Shaw parked, got out and walked back to the squad car. Mosse’s window was down and Shaw was heartened to see — for the first time — a genuine look of fear in the solicitor’s eyes as he recognized the DI.
‘I thought we’d talked this through, Mr Shaw,’ said Mosse, his composure immediately reasserted.
‘Just to say I appreciate you offering to do the ID for us,’ said Shaw. ‘We can get you down there in a few minutes, run you home. I wanted a few words, though — and I thought you’d feel more comfortable away from St James’s. Less formal. It’s about Chris Robins’s will.’
Shaw opened the door. Mosse got out. He was in a full-length cashmere overcoat. His shoes were soft leather. Shaw smelt apple-blossom shampoo.
He walked forward and shook Shaw’s hand. It was over before Shaw could stop him. He turned to Valentine, but just nodded. ‘OK,’ he said. ‘But why here?’ Shaw thought the expression he’d arranged on his face was perfectly pitched: mild interest, a willingness to help.
‘Because this is where it all started.’ Shaw looked up at the serried lights in the flats, kitchens mainly, windows obscured by condensation. Shaw could imagine a childhood here, but he couldn’t feel it.
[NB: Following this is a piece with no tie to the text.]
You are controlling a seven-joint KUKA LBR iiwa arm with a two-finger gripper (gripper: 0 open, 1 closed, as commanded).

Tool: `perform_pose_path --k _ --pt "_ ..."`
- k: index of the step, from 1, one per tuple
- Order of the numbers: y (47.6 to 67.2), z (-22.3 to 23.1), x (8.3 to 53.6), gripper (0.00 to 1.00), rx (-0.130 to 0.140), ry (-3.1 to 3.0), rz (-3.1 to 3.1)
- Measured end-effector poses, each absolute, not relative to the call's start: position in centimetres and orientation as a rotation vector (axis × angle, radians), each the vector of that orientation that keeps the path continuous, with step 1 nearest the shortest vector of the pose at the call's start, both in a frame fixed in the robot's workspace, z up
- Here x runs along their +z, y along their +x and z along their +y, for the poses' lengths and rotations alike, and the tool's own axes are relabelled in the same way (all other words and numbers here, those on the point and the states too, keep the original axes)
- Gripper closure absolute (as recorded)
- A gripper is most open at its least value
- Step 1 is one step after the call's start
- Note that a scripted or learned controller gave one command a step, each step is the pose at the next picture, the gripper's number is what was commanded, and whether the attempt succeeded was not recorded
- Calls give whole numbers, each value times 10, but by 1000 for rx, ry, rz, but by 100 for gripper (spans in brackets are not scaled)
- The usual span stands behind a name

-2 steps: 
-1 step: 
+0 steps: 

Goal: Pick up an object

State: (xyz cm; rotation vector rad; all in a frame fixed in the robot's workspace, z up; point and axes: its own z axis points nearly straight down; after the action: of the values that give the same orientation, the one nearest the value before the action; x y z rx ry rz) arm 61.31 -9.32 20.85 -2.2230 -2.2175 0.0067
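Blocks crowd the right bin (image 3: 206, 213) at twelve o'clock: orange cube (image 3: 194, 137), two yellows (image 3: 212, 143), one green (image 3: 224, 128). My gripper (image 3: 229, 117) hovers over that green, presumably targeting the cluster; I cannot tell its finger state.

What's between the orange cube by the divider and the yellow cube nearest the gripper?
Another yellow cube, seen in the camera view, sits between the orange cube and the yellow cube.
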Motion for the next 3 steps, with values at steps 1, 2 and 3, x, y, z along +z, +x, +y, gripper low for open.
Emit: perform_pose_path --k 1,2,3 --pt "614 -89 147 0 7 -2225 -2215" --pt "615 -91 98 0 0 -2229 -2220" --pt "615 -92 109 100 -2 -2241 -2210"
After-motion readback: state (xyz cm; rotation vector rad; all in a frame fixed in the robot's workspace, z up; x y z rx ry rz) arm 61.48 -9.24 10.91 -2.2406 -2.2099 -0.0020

Mosse used one hand to button the coat at his throat. ‘That was a lifetime ago. I don’t mind answering any questions you have. But I’d like it recorded that I’m doing this freely.’
‘Let’s go inside,’ said Shaw, and led the way across the snow-covered tarmac, then in through the pillars of the car park. He found the spot immediately, by a lift shaft, a broken fire-exit sign, a puddle on the floor like blood from a head wound. He’d discovered, amongst his father’s papers, press cuttings from the first days of the inquiry. There’d been a picture of the crime scene. And he’d been back since with Valentine, as if they were the ghosts that haunted the place, not Jonathan Tessier.